Background: Adult B-precursor acute lymphoblastic leukemia (ALL) remains a major therapeutic challenge. Various molecular markers have extensively been investigated to improve its risk profile characterization, disease progression and resistance to treatment.

Aim: To analyze the brain and acute leukemia, cytoplasmic (BAALC) gene expression and to assess its prognostic impact in B-precursor ALL.

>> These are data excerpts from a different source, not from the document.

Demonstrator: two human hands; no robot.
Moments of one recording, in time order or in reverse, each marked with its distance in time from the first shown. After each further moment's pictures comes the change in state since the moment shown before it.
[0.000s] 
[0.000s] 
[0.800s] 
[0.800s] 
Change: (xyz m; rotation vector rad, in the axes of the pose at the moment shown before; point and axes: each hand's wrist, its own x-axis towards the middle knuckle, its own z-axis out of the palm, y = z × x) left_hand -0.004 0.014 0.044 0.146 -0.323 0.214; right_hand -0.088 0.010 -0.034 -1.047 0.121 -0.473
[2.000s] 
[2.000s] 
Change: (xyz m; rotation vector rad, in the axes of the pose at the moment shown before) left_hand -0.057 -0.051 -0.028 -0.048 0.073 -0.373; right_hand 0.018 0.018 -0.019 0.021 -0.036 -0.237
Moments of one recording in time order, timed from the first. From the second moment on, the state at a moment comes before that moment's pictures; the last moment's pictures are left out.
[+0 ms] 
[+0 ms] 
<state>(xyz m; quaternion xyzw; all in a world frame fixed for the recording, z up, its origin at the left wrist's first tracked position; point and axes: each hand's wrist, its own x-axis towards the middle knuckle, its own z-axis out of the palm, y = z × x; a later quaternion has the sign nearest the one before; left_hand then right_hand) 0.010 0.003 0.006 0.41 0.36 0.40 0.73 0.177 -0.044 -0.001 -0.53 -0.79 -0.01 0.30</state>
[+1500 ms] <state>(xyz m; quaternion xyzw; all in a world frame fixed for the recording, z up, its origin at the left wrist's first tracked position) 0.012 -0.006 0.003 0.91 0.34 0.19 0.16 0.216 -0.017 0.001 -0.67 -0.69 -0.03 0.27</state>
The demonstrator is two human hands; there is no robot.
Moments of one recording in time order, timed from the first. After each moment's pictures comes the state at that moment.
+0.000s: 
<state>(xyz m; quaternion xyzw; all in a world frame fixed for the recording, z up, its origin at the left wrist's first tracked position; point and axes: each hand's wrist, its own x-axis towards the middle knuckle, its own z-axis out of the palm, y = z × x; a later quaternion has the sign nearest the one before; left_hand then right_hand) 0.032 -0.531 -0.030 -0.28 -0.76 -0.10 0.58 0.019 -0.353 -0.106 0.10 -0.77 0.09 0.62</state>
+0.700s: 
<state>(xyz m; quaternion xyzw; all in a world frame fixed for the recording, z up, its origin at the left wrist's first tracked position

Subjects and Methods: BAALC mRNA expression was analyzed using real time PCR in 200 primary adult B-precursor ALL patients. Patients were grouped into 2 groups according to median BAALC expression. Results: High BAALC expression was associated with older age (P=0.037), higher white blood cell count (P =0.019), LDH concentration (p=0.007), higher incidence of positive CD34 (P =0.011) and positive BCR-ABL (P=0.011). High BAALC expression was associated with primary therapy resistance in the overall cohort (P = 0.001), in BCR-ABL− and BCR-ABL+ subgroups (P = 0.039, 0.003 respectively). Multivariate analysis showed that BAALC expression was an independent risk factor for chemotherapy resistance in the overall cohort ( =0.003, OR=3.133, 95% CI=1.482-6.623) and in both BCR-ABL- (p=0.049, OR=2.359, 95%CI=1.004-5.538), and BCRABL+ subgroups (p=0.014, OR=2.672, 95%CI=1.824-3.326). Higher BAALC expression was associated with a shorter overall survival (OS) (p= 0.010) and disease free survival (DFS) (p<0.001) in the overall cohort, and DFS in BCR-ABL- subgroup (p<0.001). Multivariate analysis showed that higher BAALC expression independently predicted OS and DFS in the overall cohort (P = 0.039, 0.002 respectively) and DFS in BCR-ABL- subgroup (p=0.001).

Conclusion: High BAALC expression is associated with refractory disease in adult B-precursor ALL, and predicts shorter OS and DFS. Determination of BAALC expression may contribute to risk stratification of adult B-precursor ALL, and may improve the currently disappointing cure rate.